◆ SUPPLIED RECORDS:
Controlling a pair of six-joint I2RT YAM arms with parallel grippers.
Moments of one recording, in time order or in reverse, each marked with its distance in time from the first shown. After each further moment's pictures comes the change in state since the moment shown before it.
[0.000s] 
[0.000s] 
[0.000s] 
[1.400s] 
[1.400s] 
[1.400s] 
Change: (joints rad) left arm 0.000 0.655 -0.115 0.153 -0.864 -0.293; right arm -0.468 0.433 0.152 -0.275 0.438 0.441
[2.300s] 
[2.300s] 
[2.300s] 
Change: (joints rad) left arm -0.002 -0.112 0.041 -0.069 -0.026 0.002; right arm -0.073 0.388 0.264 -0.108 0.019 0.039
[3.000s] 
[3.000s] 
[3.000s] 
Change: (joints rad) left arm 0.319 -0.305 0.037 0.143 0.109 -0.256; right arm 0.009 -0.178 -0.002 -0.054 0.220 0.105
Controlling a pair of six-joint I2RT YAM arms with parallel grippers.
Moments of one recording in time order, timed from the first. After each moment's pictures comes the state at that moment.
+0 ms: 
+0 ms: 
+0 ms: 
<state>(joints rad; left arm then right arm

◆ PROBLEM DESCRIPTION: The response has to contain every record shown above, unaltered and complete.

◆ EXERCISE RESPONSE:
Controlling a pair of six-joint I2RT YAM arms with parallel grippers.
Moments of one recording, in time order or in reverse, each marked with its distance in time from the first shown. After each further moment's pictures comes the change in state since the moment shown before it.
[0.000s] 
[0.000s] 
[0.000s] 
[1.400s] 
[1.400s] 
[1.400s] 
Change: (joints rad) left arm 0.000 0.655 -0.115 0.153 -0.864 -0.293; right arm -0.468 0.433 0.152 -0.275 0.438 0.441
[2.300s] 
[2.300s] 
[2.300s] 
Change: (joints rad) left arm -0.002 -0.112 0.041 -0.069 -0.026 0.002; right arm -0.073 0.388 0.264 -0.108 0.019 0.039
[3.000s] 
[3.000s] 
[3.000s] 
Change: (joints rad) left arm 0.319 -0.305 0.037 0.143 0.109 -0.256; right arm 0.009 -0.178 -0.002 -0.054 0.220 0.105
Controlling a pair of six-joint I2RT YAM arms with parallel grippers.
Moments of one recording in time order, timed from the first. After each moment's pictures comes the state at that moment.
+0 ms: 
+0 ms: 
+0 ms: 
<state>(joints rad; left arm then right arm

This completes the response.